Proteggere il proprio e-commerce dagli hacker è fondamentale: cosa fare?

Questo vale sia per i grandi ecommerce ma anche per i più piccoli. Per quest’ultimi in particolare l’errore consiste proprio nel credere che il piccolo business tenga lontano i cyber criminali.
Come proteggere il proprio e-commerce da un attacco hacker?  Per difendere i dati personali e aziendali è importante, prima di tutto, conoscere il “nemico”.
Conoscere, ad esempio, il concetto di malware per sapersene difendere: un malware è un software realizzato con l’apposita intenzione di causare danni. La maggior parte dei programmi malware è progettata proprio per rubare informazioni, dati e ottenere il controllo del computer.
Spesso gli hacker utilizzano siti web compromessi per distribuire malware: inducono i visitatori del sito a scaricare il software, facendo credere che questo sia legittimo e sicuro.
Basta un click per permettere all’hacker di appropriarsi di dati e danneggiare l’e-commerce del proprio sito.

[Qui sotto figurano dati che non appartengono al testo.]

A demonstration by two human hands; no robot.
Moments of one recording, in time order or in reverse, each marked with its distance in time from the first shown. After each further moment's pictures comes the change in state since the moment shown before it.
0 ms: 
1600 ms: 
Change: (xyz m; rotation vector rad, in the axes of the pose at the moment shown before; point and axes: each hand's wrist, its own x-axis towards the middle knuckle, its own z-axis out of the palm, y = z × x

Quali sono le conseguenze di un attacco hacker all’e-commerce?

L’hacker potrebbe facilmente prelevare i dati dei clienti che eseguono transazioni tramite l’e-commerce per poter usare l’email e fare spamming; ma ancora più grave, potrebbe recuperare i dati dei pagamenti, password, per eseguire acquisti fraudolenti.

Cosa fare se si sospetta un attacco hacker?

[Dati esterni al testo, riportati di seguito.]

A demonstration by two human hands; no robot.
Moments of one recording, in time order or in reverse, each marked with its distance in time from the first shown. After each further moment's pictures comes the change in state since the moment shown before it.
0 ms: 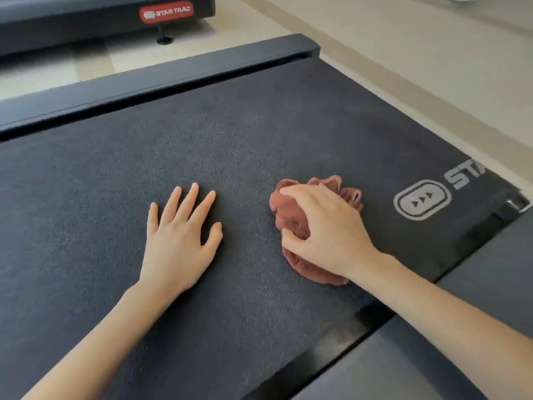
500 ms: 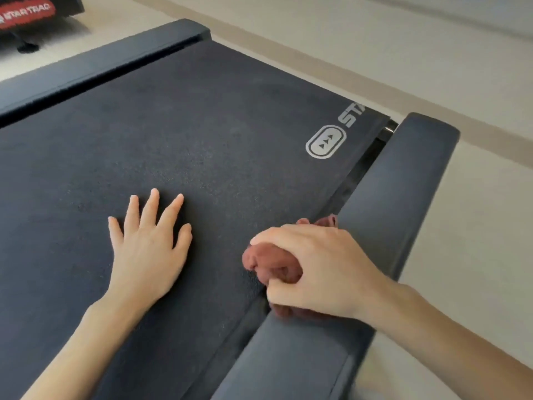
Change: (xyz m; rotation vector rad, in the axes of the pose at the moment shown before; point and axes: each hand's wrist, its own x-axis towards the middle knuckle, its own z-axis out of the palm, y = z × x) left_hand -0.021 0.024 -0.004 -0.009 -0.099 0.214; right_hand -0.122 -0.067 -0.045 0.074 -0.060 0.227
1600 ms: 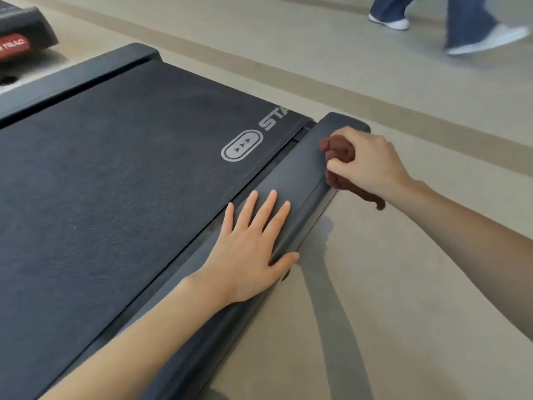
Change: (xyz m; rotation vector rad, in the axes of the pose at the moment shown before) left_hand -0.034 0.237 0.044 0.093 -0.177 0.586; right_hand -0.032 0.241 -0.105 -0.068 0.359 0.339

Nel caso in cui si sospettasse di un attacco hacker è necessario rivolgersi ad esperti del settore che possano effettuare una bonifica informatica, come Securpol Italia. In cosa consiste? Si tratta di un servizio utile a rilevare l’eventuale presenza di possibili Keylogger, spyware e di altre minacce che consentono la lettura di posta elettronica, altri importanti dati e l’intrusione nello stesso dispositivo da remoto.